Choose Good Invocation Locations Where Possible
When using protection products that permit specifying invocation locations, mix it up. Don’t trigger all your guards in one spot. Put some invocations at function starts. Put some invocations inside functions. Put some invocations at startup. Put some invocations on intervals. Variation can increase confusion.
Maintenance Principles
Debug Smarter
Our protection products have features to assist with debugging protection-time and runtime issues. Check the documentation for details.
Help Support Help You
When asking customer support for help, provide as much information as you can including logs, blueprints, unprotected applications, debug information, mapfiles, protection commands, versions of protection products used, etc. Having everything needed to reproduce an issue always leads to the fastest resolution.
Cryptography Principles
Use White-Box Crypto
If your application processes sensitive data, hopefully you already use cryptography. Although, if you ship keys in your application, they often can be found and copied using one of the many attack tools created for that purpose.

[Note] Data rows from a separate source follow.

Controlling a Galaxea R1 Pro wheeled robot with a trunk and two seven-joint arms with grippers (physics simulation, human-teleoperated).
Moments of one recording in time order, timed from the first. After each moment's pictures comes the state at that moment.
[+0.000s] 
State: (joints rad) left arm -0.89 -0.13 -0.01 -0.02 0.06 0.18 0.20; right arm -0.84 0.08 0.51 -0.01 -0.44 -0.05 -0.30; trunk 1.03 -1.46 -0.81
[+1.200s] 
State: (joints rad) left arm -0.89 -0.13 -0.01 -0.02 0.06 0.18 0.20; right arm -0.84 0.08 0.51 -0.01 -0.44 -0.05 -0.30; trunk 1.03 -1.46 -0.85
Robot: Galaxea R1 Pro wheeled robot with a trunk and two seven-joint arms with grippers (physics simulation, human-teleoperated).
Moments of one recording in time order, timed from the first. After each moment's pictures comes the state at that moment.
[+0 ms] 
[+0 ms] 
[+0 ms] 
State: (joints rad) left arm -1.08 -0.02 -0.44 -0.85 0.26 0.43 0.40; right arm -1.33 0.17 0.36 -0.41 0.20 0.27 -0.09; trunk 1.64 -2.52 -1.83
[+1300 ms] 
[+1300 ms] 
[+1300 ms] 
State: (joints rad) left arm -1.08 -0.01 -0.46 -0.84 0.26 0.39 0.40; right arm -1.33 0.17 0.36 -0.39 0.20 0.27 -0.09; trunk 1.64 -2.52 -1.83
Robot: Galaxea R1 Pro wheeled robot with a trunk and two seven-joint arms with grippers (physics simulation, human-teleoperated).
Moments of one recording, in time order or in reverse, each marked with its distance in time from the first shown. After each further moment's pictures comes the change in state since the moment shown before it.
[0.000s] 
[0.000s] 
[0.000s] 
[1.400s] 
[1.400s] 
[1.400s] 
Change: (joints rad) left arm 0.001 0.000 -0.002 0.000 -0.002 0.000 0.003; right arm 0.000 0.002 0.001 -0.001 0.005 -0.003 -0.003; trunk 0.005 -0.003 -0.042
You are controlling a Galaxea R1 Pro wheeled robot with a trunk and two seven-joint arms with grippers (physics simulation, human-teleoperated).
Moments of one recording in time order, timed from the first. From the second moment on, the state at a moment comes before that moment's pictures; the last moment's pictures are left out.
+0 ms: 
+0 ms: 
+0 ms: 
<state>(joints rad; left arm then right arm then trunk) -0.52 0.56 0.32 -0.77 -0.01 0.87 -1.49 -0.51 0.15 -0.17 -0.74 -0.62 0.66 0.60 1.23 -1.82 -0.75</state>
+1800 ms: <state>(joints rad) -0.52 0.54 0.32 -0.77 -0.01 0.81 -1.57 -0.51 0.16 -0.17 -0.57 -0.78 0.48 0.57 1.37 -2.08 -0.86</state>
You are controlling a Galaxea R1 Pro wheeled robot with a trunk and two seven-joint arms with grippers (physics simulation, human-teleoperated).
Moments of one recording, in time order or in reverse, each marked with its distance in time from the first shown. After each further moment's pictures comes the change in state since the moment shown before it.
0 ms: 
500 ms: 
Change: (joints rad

Using a white-box crypto solution like Digital.ai Key & Data Protection can ensure that your keys never exist in memory, while still allowing your application to perform the required cryptographic operations.
White-box cryptography replaces canonical keys with code so that they cannot easily be found and lifted. And even though your keys are in a different form, they still permit your application to interact with endpoints using normal cryptographic implementations like OpenSSL.
White-box cryptography protects your keys because the equivalent code is non-reversible to classical key format. At the same time, Digital.ai Key & Data white-box cryptography keys are effectively bound tightly to the statically linked, white-box algorithm implementation. Since these white-box cryptography keys can be easily rotated by linking a replacement library, your applications gain extra resilience against threat actors.
For more information, see What is White-Box Cryptography?.
Follow Standards
Finally, if there are general standards like OWASP MASVS or guidelines that pertain to your industry or your distribution model, use them while building and prioritizing threats so that you don’t inadvertently fall victim to the OWASP MASVS Resilience categories.